Required action
From the records below, output exactly the lines running from the line containing "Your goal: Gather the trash" through the line containing "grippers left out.", and no others.

Recorded information
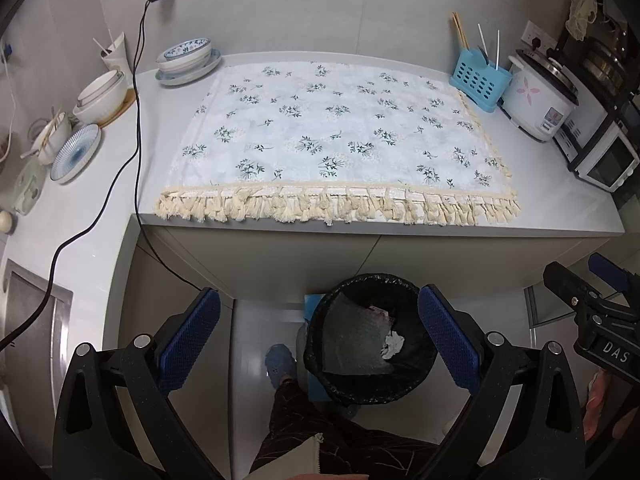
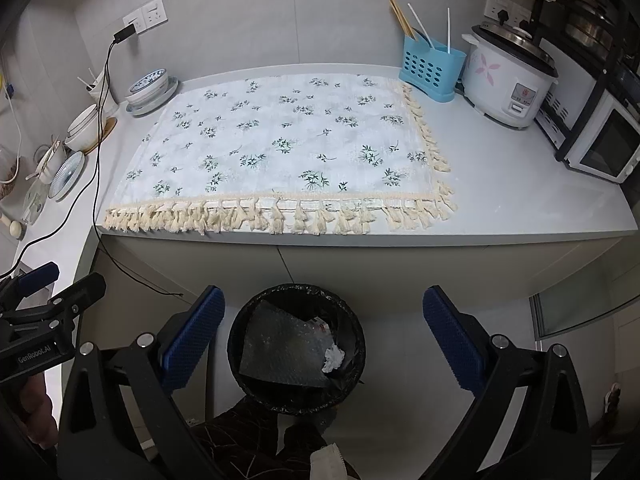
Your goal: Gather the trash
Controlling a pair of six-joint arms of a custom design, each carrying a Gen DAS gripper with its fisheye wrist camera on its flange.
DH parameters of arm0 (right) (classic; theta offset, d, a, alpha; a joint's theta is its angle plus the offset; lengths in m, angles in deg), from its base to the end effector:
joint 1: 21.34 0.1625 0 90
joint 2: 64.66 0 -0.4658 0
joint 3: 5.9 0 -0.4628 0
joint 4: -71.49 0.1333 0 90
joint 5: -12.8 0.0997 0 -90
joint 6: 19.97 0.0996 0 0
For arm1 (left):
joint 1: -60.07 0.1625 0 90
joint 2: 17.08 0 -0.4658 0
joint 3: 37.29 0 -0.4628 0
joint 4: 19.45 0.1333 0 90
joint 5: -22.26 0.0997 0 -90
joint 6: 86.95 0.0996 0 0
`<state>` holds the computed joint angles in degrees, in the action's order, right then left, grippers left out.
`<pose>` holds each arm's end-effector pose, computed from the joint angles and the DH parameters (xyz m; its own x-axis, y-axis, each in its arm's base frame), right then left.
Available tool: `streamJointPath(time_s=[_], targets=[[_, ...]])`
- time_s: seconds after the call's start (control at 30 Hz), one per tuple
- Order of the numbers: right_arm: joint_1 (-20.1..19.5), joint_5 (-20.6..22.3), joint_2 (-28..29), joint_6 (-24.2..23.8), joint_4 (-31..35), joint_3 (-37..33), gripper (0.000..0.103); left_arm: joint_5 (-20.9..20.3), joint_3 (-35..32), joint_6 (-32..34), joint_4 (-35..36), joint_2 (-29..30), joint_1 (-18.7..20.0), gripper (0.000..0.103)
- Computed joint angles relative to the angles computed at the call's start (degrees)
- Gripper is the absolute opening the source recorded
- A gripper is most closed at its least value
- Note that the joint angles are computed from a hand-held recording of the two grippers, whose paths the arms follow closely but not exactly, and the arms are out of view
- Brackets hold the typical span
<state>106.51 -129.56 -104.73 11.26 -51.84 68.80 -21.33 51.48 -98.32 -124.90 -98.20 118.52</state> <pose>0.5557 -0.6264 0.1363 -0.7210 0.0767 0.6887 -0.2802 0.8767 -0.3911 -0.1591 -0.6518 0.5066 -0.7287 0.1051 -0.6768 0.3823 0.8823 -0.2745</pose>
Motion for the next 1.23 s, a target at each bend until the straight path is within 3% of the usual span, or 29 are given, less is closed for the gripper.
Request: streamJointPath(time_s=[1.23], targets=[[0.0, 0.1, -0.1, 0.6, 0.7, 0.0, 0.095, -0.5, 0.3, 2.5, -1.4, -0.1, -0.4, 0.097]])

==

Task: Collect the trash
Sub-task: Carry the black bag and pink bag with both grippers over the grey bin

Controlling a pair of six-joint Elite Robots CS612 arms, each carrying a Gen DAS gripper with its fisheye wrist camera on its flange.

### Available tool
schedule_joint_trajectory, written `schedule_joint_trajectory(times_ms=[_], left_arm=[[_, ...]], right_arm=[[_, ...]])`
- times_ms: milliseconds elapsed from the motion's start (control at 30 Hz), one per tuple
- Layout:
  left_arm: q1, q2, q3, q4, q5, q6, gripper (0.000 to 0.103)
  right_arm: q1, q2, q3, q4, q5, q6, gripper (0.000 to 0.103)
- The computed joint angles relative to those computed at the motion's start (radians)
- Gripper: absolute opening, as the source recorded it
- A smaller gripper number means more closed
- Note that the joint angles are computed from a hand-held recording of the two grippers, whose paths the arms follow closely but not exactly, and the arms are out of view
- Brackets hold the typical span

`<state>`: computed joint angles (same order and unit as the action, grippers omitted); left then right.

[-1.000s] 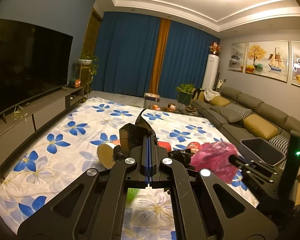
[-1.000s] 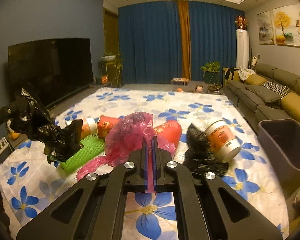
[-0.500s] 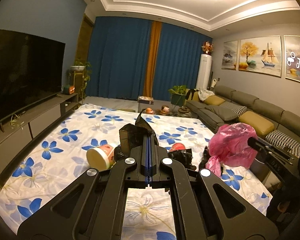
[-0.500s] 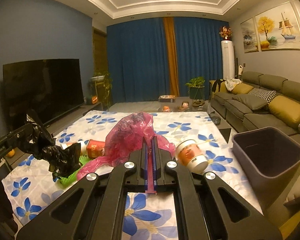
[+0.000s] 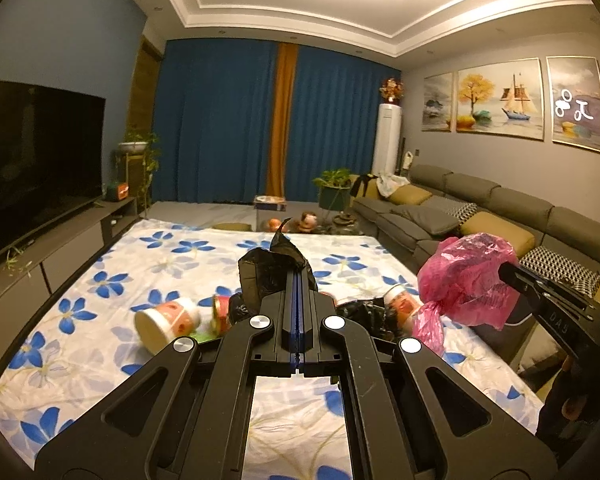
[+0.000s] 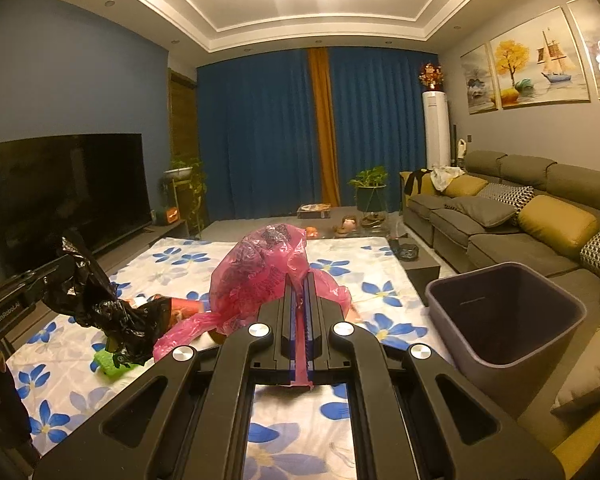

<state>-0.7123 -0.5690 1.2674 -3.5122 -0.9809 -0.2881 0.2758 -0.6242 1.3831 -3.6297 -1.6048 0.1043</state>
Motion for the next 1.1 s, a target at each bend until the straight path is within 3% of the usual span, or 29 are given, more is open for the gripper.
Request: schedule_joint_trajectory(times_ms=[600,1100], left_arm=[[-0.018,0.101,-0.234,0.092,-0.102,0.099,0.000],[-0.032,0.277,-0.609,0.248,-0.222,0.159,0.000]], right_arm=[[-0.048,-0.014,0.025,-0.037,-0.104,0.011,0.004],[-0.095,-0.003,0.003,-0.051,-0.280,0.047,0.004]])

Answer area
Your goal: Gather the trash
Controlling a pair of six-joint arms of a custom design, each carrying a Gen DAS gripper with its fisheye wrist camera on its flange.
DH parameters of arm0 (right) (classic; theta offset, d, a, alpha; a joint's theta is its angle plus the offset; lengths in m, angles in deg), from its base to the end effector:
joint 1: 21.34 0.1625 0 90
joint 2: 64.66 0 -0.4658 0
joint 3: 5.9 0 -0.4628 0
joint 4: -71.49 0.1333 0 90
joint 5: -12.8 0.0997 0 -90
joint 6: 19.97 0.0996 0 0
For arm1 (left):
joint 1: -60.07 0.1625 0 90
joint 2: 17.08 0 -0.4658 0
joint 3: 37.29 0 -0.4628 0
joint 4: 19.45 0.1333 0 90
joint 5: -22.26 0.0997 0 -90
joint 6: 86.95 0.0996 0 0
`<state>` holds the computed joint angles in degrees, in the action's order, right then left, grippers left out.

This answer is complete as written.